=== Try it ===
Reproduce the listing below exactly, from its first line down to and including the line with "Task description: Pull".

[Provided information]

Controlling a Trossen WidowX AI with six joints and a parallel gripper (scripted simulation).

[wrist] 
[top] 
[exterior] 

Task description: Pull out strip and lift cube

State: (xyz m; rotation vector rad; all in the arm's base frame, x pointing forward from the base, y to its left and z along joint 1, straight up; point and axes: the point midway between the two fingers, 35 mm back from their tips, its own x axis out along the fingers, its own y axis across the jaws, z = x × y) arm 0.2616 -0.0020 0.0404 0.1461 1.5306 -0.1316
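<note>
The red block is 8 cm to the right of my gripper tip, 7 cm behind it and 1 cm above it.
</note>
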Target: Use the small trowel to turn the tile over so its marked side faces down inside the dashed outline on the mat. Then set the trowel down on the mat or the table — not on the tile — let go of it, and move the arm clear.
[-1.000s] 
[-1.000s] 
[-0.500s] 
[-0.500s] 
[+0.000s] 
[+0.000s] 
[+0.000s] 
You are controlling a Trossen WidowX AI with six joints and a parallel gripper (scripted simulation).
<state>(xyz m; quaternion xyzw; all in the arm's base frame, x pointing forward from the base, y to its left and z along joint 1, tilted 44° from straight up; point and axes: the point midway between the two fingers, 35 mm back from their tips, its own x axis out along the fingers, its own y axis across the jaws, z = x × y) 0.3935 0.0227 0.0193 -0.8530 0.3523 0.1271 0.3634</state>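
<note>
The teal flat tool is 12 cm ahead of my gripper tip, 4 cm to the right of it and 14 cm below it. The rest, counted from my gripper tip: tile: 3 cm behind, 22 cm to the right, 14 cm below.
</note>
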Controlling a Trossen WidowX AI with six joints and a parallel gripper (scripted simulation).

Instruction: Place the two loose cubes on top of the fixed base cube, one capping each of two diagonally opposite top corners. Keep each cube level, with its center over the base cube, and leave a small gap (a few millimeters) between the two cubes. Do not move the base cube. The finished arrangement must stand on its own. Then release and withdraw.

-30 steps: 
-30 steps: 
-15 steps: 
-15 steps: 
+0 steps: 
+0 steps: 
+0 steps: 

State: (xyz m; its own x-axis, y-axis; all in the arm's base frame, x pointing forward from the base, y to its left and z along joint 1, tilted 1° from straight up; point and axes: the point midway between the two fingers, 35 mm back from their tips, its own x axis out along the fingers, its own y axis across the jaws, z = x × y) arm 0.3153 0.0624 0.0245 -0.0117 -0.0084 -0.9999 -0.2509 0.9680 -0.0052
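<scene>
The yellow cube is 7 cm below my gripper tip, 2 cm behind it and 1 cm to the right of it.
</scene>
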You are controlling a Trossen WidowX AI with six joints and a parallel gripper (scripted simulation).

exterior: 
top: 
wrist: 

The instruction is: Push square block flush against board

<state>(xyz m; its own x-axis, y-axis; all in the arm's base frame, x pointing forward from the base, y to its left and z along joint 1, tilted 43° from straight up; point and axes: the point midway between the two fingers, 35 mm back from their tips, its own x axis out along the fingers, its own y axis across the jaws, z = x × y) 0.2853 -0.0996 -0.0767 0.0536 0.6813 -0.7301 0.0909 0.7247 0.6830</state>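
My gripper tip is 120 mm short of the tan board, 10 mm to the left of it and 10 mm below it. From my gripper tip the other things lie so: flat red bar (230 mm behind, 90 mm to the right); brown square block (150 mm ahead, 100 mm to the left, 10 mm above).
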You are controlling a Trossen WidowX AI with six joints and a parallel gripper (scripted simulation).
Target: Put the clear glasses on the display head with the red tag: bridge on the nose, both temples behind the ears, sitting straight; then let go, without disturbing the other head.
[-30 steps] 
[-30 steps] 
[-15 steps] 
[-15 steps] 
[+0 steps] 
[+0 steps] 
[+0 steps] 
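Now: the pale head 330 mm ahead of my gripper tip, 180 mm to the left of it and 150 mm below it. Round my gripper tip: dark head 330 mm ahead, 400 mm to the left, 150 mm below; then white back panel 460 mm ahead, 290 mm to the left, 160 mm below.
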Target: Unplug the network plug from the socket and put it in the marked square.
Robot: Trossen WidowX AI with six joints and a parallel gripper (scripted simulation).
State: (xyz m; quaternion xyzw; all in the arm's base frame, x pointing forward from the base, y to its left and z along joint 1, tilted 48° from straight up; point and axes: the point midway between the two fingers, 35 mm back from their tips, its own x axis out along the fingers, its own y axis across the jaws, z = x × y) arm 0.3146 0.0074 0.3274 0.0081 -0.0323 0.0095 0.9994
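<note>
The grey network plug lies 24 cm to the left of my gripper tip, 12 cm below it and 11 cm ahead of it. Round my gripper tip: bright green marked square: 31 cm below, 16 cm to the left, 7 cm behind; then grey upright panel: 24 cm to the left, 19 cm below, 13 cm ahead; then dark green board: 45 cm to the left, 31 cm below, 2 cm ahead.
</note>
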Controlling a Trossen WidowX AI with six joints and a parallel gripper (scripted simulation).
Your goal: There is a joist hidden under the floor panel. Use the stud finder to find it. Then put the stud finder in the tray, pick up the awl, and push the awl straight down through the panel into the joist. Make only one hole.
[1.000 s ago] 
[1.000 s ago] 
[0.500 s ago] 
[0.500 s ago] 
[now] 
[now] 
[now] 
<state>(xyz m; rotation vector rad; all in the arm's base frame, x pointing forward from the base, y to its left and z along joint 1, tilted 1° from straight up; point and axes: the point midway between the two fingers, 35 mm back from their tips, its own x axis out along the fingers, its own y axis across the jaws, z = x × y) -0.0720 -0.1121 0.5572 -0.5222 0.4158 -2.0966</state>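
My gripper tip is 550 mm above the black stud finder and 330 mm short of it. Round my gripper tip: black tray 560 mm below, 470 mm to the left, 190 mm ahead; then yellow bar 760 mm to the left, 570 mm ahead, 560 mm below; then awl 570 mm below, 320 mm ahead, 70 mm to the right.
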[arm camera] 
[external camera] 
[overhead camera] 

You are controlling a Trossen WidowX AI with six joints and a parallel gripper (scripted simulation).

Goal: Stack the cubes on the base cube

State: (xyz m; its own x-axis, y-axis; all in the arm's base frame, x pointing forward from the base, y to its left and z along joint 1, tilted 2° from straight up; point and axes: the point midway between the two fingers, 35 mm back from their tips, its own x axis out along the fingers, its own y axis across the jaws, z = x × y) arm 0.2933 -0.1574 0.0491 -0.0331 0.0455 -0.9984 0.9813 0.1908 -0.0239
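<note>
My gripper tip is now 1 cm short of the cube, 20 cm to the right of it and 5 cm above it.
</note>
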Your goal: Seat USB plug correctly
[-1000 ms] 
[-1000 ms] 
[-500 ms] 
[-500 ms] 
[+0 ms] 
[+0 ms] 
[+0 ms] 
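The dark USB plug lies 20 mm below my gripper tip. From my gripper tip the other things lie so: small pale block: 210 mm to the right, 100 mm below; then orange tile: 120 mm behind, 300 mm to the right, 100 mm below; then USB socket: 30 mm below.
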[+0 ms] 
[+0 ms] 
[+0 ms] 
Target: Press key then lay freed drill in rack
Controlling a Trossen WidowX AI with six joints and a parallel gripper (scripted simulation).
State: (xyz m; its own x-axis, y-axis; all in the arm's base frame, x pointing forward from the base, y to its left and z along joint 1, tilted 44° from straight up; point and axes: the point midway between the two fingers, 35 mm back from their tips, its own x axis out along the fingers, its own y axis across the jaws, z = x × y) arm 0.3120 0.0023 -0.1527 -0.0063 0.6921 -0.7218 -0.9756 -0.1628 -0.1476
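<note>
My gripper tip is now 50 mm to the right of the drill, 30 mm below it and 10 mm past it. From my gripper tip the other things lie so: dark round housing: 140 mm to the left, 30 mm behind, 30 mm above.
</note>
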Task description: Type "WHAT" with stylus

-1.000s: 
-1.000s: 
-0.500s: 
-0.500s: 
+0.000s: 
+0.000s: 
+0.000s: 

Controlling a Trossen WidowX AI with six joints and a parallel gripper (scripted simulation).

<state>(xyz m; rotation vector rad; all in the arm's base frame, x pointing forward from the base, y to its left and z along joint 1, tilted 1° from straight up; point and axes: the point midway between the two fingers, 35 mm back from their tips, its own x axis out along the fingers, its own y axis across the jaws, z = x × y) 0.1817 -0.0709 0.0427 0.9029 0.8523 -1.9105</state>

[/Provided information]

=== Completed exercise ===
Controlling a Trossen WidowX AI with six joints and a parallel gripper (scripted simulation).

[wrist] 
[top] 
[exterior] 

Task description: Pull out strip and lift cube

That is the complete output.